### YOUR TASK
Please give every line below again exactly, but not its pictures.

### DATA
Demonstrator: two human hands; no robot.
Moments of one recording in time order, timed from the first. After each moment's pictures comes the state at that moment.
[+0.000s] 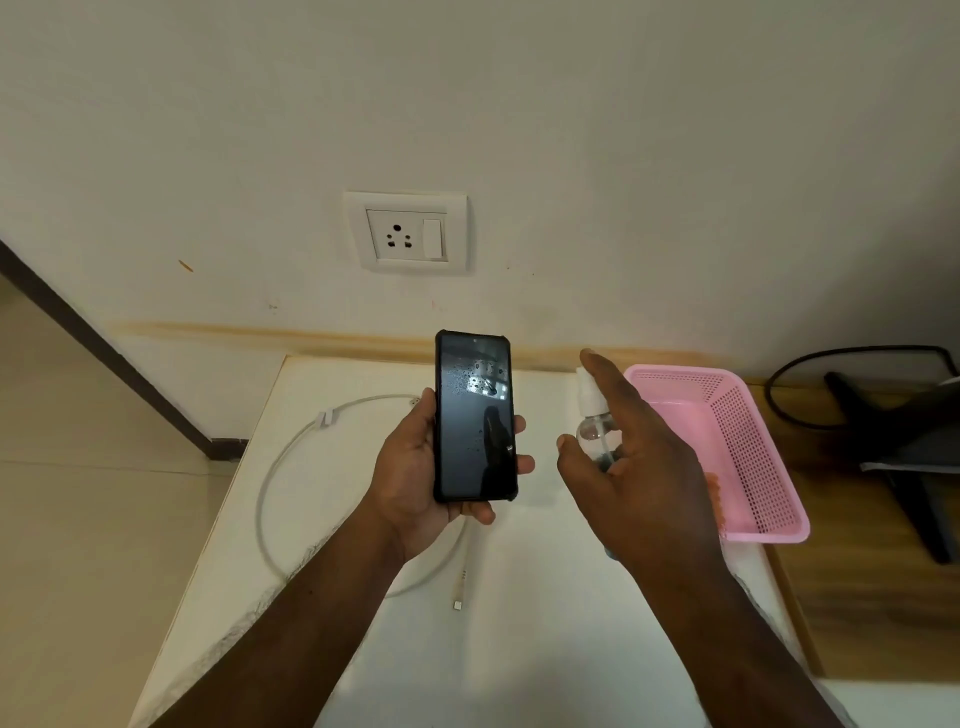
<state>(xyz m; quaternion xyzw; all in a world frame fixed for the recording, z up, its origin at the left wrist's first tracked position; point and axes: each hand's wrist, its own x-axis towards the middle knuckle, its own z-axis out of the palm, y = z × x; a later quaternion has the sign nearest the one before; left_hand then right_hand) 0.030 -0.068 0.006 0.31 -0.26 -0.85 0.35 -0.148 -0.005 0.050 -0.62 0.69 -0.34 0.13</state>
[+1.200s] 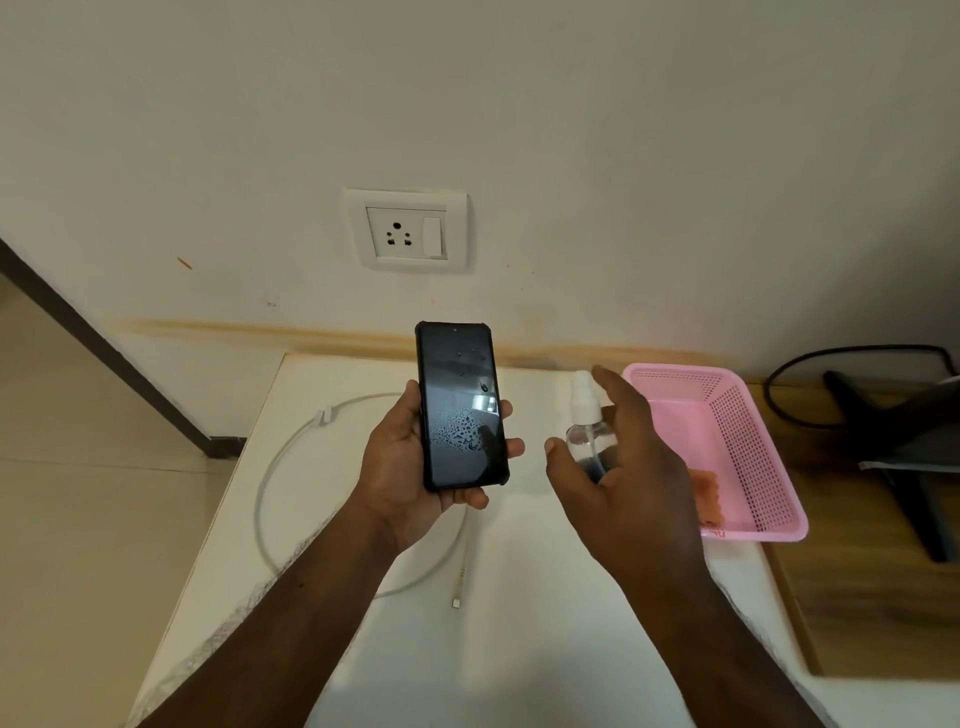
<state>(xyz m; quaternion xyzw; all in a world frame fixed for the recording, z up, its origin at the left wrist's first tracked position) 0.036 -0.074 0.005 0.29 -0.26 -0.84 0.37 -0.146 -0.004 0.034 -0.59 0.70 -0.39 0.13</state>
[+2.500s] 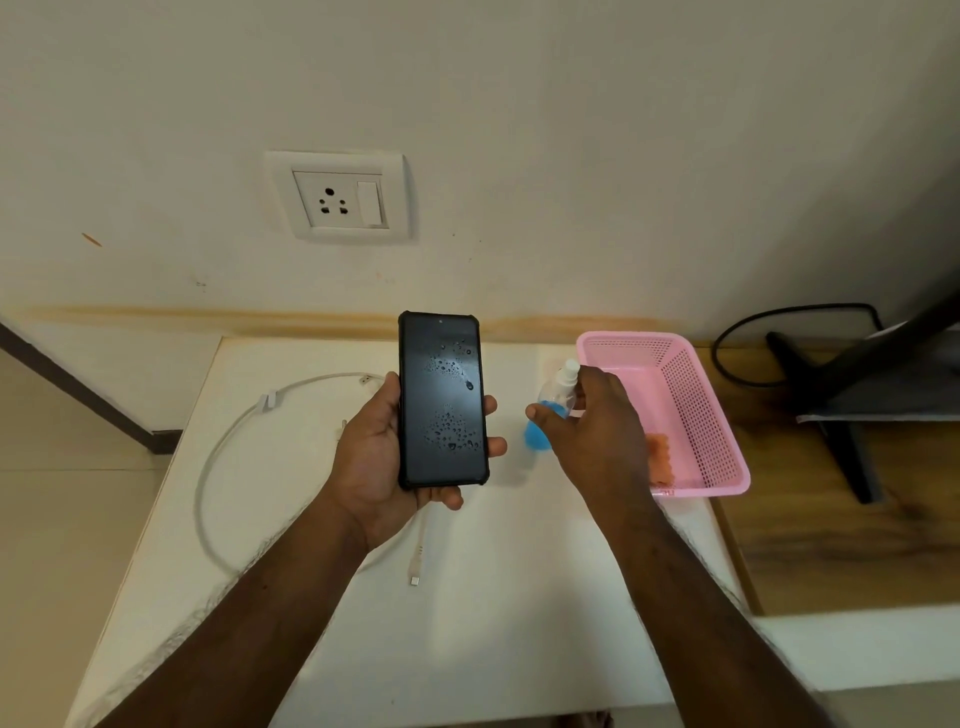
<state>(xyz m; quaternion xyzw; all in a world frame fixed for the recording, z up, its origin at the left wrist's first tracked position) 0.020 -0.062 -0.002 0.27 -0.27 -0.87 0.32 -0.190 -0.042 -0.020 -0.50 0.80 -0.29 0.15</state>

### EXERCISE ANSWER
Demonstrator: two human hands; no robot.
Moments of one recording in time order, timed from the first. After each moment's pictures comes the state at that moment.
[+0.000s] 
<state>(xyz m; quaternion xyzw; all in a world frame fixed for the recording, z up, its origin at the left wrist's first tracked position; point and axes: each hand's wrist, its own x-axis towards the middle knuckle, its own z-axis out of the palm, y = z × x; a later quaternion has the sign nearest the one before; left_hand then right_hand) 0.030 -0.068 0.006 0.31 -0.26 -0.85 0.35 -0.148 -0.005 0.050 -0.62 0.69 -0.34 0.13</state>
[+1.200s] 
<state>(xyz m; quaternion xyzw; all in a world frame fixed for the recording, z up, its origin at the left wrist's first tracked position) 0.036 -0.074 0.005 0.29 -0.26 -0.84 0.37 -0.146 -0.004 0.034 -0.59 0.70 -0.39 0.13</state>
[+2.500s] 
<state>(xyz m; quaternion xyzw; all in a world frame fixed for the recording, z up, its origin at the left wrist's first tracked position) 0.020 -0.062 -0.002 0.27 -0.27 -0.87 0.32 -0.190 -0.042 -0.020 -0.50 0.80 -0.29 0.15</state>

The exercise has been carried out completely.